By default, the method returns the predict label (type='label'
). In order to return a prediction probability of a +1
response value given either the logistic (log
) or modified Huber (modifiedHuber
) loss functions, set the second argument to 'probability'
.
var array = require( '@stdlib/ndarray/array' );
// Create a model with the intercept term:
var acc = incrBinaryClassification( 2, {
'loss': 'log'
});
// ...
var phat = acc.predict( array( [ 0.5, 2.0 ] ), 'probability' );
// returns <ndarray>
In order to return the linear predictor (i.e., the signed distance to the hyperplane, which is computed as the dot product between the model coefficients and the provided feature vector x
, plus the intercept), set the second argument to 'linear'
.
var array = require( '@stdlib/ndarray/array' );
// Create a model with the intercept term:
var acc = incrBinaryClassification( 2, {
'loss': 'log'
});
// ...
var lp = acc.predict( array( [ 0.5, 2.0 ] ), 'linear' );
// returns <ndarray>
Given a feature vector x = [x_0, x_1, ...]
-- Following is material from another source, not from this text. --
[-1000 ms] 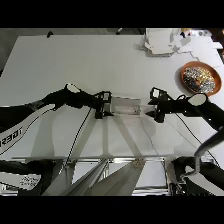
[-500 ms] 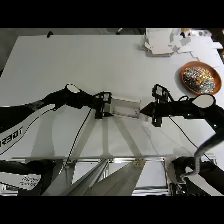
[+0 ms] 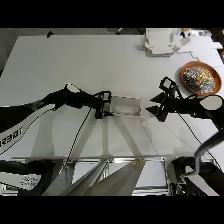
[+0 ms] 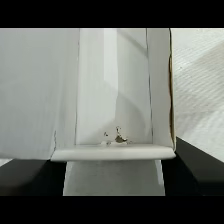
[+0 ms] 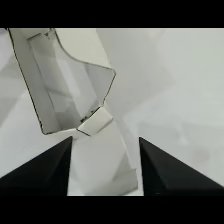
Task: Fold the box and place the chain.
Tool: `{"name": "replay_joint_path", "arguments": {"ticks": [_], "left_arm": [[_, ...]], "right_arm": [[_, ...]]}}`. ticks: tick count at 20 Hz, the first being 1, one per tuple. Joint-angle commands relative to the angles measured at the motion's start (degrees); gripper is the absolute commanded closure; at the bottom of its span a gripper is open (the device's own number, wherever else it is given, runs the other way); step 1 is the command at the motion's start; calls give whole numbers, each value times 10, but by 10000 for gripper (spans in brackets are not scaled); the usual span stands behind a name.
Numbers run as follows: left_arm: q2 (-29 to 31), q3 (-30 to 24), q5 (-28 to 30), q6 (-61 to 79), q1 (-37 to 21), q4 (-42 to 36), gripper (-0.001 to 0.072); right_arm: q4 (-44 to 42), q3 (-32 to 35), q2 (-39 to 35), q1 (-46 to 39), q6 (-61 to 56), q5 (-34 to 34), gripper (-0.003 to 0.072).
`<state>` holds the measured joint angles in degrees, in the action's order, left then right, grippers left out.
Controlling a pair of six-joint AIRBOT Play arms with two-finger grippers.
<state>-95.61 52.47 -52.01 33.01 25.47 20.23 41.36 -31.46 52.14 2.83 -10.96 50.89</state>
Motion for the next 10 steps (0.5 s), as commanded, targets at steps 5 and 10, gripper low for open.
{"name": "replay_joint_path", "arguments": {"ticks": [5, 10], "left_arm": [[0, 0, -1, 1, 0, 1, 501], [0, 0, -1, 1, 0, 1, 501]], "right_arm": [[-103, 0, 1, 79, 87, 62, 668], [-204, 0, 61, 153, 93, -152, 668]]}}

and model coefficients c = [c_0, c_1, ...]
, the linear predictor is equal to (x_0*c_0) + (x_1*c_1) + ... + c_intercept
.
Notes
- The underlying binary classification model performs L2 regularization of model coefficients, shrinking them toward zero by penalizing their squared euclidean norm.
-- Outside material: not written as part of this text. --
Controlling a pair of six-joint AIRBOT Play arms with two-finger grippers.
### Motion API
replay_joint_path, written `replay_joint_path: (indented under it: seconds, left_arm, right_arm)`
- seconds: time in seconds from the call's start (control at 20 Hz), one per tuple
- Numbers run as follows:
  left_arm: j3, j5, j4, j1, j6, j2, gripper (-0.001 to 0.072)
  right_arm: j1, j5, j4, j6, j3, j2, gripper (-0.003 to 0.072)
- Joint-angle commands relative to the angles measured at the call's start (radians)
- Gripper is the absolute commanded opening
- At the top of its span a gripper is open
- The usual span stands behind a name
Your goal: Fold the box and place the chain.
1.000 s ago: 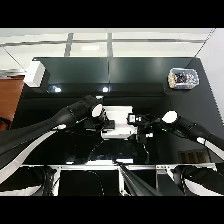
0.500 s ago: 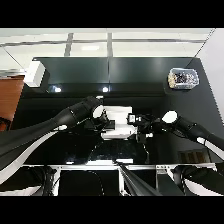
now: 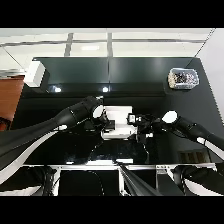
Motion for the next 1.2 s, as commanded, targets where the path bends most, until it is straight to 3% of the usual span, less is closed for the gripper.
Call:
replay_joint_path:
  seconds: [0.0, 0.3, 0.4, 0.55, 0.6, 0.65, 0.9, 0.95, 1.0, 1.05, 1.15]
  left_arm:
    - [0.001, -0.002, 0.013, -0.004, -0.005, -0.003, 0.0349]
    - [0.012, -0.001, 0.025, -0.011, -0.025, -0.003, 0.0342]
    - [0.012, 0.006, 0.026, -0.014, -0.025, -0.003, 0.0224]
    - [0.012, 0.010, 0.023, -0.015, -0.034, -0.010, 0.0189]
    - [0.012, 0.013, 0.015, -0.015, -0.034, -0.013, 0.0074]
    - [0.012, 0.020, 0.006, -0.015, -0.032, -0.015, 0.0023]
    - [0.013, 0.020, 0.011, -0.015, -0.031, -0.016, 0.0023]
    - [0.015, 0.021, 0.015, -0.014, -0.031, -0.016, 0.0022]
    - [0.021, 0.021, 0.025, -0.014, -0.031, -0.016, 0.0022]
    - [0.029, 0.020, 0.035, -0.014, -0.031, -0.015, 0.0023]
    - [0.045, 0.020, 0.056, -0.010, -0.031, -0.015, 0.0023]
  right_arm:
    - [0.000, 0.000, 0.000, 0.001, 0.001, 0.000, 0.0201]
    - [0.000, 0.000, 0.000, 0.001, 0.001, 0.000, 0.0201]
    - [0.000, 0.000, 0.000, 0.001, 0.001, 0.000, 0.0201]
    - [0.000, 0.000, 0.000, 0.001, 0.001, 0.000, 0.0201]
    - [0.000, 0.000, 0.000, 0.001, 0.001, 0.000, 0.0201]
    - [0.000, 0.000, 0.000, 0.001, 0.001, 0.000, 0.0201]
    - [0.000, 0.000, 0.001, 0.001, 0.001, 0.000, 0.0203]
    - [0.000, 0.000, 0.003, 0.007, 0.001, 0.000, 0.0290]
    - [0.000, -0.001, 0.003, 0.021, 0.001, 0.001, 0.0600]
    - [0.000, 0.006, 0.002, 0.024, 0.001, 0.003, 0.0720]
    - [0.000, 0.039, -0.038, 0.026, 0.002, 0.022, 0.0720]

- Stochastic gradient descent is sensitive to the scaling of the features. One is advised to either scale each feature to
[0,1]
or[-1,1]
or to transform each feature into z-scores with zero mean and unit variance. One should keep in mind that the same scaling has to be applied to training data in order to obtain accurate predictions. - In general, the more data provided to an accumulator, the more reliable the model predictions.
Examples
var normal = require( '@stdlib/random/base/normal' );
var binomial = require( '@stdlib/random/base/binomial' );
var array = require( '@stdlib/ndarray/array' );
var exp = require( '@stdlib/math/base/special/exp' );
var incrBinaryClassification = require( '@stdlib/ml/incr/binary-classification' );
// Create a new accumulator:
var acc = incrBinaryClassification( 2, {
'intercept': true,
'lambda': 1.0e-3,
'loss': 'log'
});
// Incrementally update the classification model...
var phat;
var x;
var i;
for ( i = 0; i < 10000; i++ ) {
x = array( [ normal( 0.0, 1.0 ), normal( 0.0, 1.0 ) ] );
phat = 1.0 / ( 1.0+exp( -( ( 3.0*x.get(0) ) - ( 2.0*x.get(1) ) + 1.0 ) ) );
acc( x, ( binomial( 1, phat ) ) ? 1.0 : -1.0 );
}
// Retrieve model coefficients:
var coefs = acc();
console.log( 'Feature coefficients: %d, %d', coefs.get( 0 ), coefs.get( 1 ) );
console.log( 'Intercept: %d', coefs.get( 2 ) );
// Predict new observations...
x = array( [ [ 0.9, 0.1 ], [ 0.1, 0.9 ], [ 0.9, 0.9 ] ] );
var out = acc.predict( x );
console.log( 'x = [%d, %d]; label = %d', x.get( 0, 0 ), x.get( 0, 1 ), out.get( 0 ) );
console.log( 'x = [%d, %d]; label = %d', x.get( 1, 0 ), x.get( 1, 1 ), out.get( 1 ) );
console.log( 'x = [%d, %d]; label = %d', x.get( 2, 0 ), x.get( 2, 1 ), out.get( 2 ) );
out = acc.predict( x, 'probability' );
console.log( 'x = [%d, %d]; P(y=1|x) = %d', x.get( 0, 0 ), x.get( 0, 1 ), out.get( 0 ) );
console.log( 'x = [%d, %d]; P(y=1|x) = %d', x.get( 1, 0 ), x.get( 1, 1 ), out.get( 1 ) );
console.log( 'x = [%d, %d]; P(y=1|x) = %d', x.get( 2, 0 ), x.get( 2, 1 ), out.get( 2 ) );
out = acc.predict( x, 'linear' );
console.log( 'x = [%d, %d]; lp = %d', x.get( 0, 0 ), x.get( 0, 1 ), out.get( 0 ) );
console.log( 'x = [%d, %d]; lp = %d', x.get( 1, 0 ), x.get( 1, 1 ), out.get( 1 ) );
console.log( 'x = [%d, %d]; lp = %d', x.get( 2, 0 ), x.get( 2, 1 ), out.get( 2 ) );
References
- Rosenblatt, Frank. 1957. "The Perceptron–a perceiving and recognizing automaton." 85-460-1. Buffalo, NY, USA: Cornell Aeronautical Laboratory.
- Zhang, Tong. 2004. "Solving Large Scale Linear Prediction Problems Using Stochastic Gradient Descent Algorithms." In Proceedings of the Twenty-First International Conference on Machine Learning, 116. New York, NY, USA: Association for Computing Machinery. doi:10.1145/1015330.1015332.
- Shalev-Shwartz, Shai, Yoram Singer, Nathan Srebro, and Andrew Cotter. 2011. "Pegasos: primal estimated sub-gradient solver for SVM." Mathematical Programming 127 (1): 3–30. doi:10.1007/s10107-010-0420-4.